Smith took a job as Williams' business manager - booking shows and getting the group to performances on time. It didn't last. Williams and Smith were fast friends, but they were both alcoholics. Williams' wife, Audrey, fired Smith and Williams' band after one incident when they were drunk and missed a show.

Smith returned to Knoxville, sold songs for liquor money and worked odd jobs.

Williams planned on recording Smith's "The Man in the Moon Cried Last Night" in January of 1953, but Williams died on New Year's Day. Pritchett says his mother put the song away and held onto it. He only got a chance to see it recently.

Smith died in March 1963.

"All I can remember thinking is 'Why?' " says Pritchett, who was 11 at the time. Smith left six children: James, Charlotte, Connie, Sharon, Glen and David Cagle.

& "I was bitter toward him for a long time," says Pritchett. When he died we were living in Western Heights."

Even worse, at that time victims of alcoholism were simply called "drunks."

"For years we didn't hear 'He was a great this or that', it was 'I got drunk with him,' " says Pritchett.

Still, it was from these friends that the Pritchett children were able to fill in areas of their father's life and were told what songs he had written and sold. Still, it is hard to filter out truth from rumor.

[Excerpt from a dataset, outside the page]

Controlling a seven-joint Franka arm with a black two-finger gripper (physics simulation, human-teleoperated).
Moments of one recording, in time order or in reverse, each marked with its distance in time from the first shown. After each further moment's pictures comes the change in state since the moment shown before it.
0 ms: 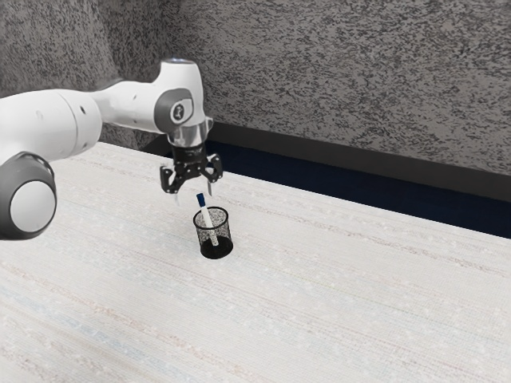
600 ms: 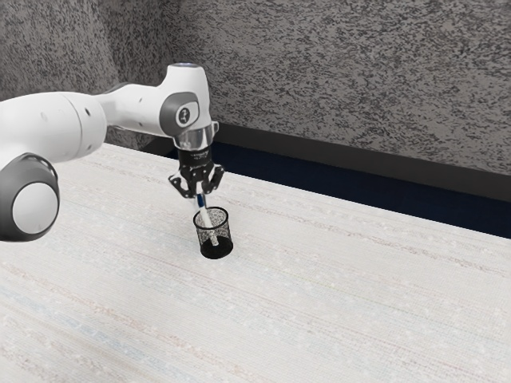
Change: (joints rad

Some have even said one popular performer would take Smith to a hotel for several days, keep him supplied with alcohol and come out with a handful of new tunes.

Pritchett says worst of all has been hearing performers tell stories of how they wrote songs, that his father actually wrote. Smith kept sales receipts for many of the songs and Pritchett still has them.

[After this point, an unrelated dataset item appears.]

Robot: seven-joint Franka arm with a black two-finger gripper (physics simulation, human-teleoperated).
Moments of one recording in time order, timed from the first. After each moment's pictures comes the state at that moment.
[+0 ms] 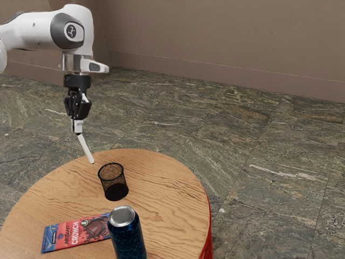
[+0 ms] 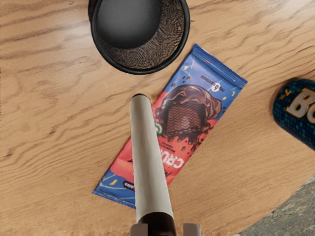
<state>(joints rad) 0.29 0.25 -0.17 -1.48 0.00 1.23 0.42</state>
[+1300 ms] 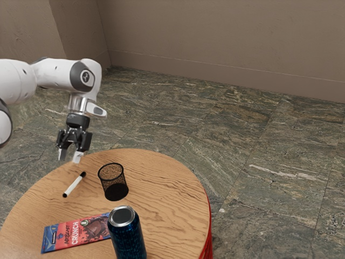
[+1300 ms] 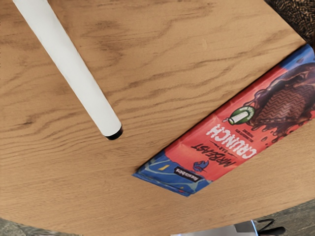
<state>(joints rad) 0.39 0.61 -0.19 -1.39 0.14 1.15 0.31</state>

Even the songs that Smith didn't sell have sometimes been difficult to get credit for. Twenty years after Smith's death, Ricky Skaggs had a No. 1 hit with "I Wouldn't Change You If I Could." Bluegrass performer Jim Eanes was listed as songwriter. The publishing house had lost the contracts to the song and didn't know who had written it. The Pritchett family has a letter where Eanes requested 21 songs from Smith, but "I Wouldn't Change You" was not one of them. The family has a copy of the original song publishing contract, on which Smith kept half of the rights to the song.

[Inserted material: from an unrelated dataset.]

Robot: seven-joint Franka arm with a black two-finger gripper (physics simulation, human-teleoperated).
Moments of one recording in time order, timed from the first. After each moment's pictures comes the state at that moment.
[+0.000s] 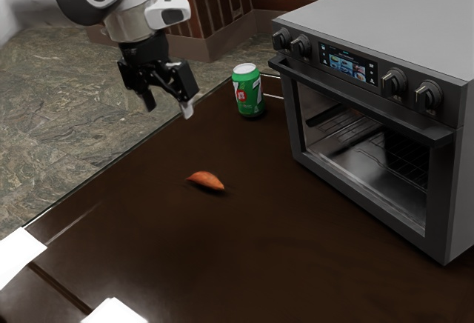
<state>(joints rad) -0.08 0.21 0.28 -1.15 -0.07 1.41 0.09</state>
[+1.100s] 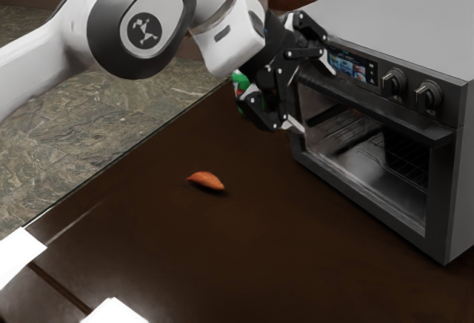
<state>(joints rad) 0.04 0.00 -0.24 -1.46 -0.18 2.00 1.51</state>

After contacting Skaggs' manager and the music publisher, Smith's widow eventually began to receive royalties from the song (between $30,000 and $40,000) and Smith's name then appeared on the records.

Pritchett says the other children have tried to write songs, but they haven't inherited their father's talent.

"We used to sit and look at his materials and try to figure out how he figured things in his mind," says Pritchett. "If we had it in us, we shut it out. For so long what people told us about him we didn't like."

Pritchett has tried to interest other performers in the songs that his father left unpublished. But, as of yet, no one has been interested.

Many members of the family work at the Glenwood Sandwich Shop. Lillian has worked there for 32 years, James for 17, Connie (Corum) and Charlotte (Johnson) for nearly as long. Lillian still receives small royalty statements twice a year for songs Smith didn't sell.

% In the back room where James has spread out his father's lyrics and music, a muddy demo tape of Smith singing his songs plays quietly.

Howard's song and Potter's article may help get the voice on the tape the recognition he deserves.

"Just give this man some credit," says Pritchett. "He was a very gifted man who had probably the worst case of alcoholism that I have ever seen.

"Some people have said he had to be drunk to write good songs. If that's true he must have been drunk for a long, long time."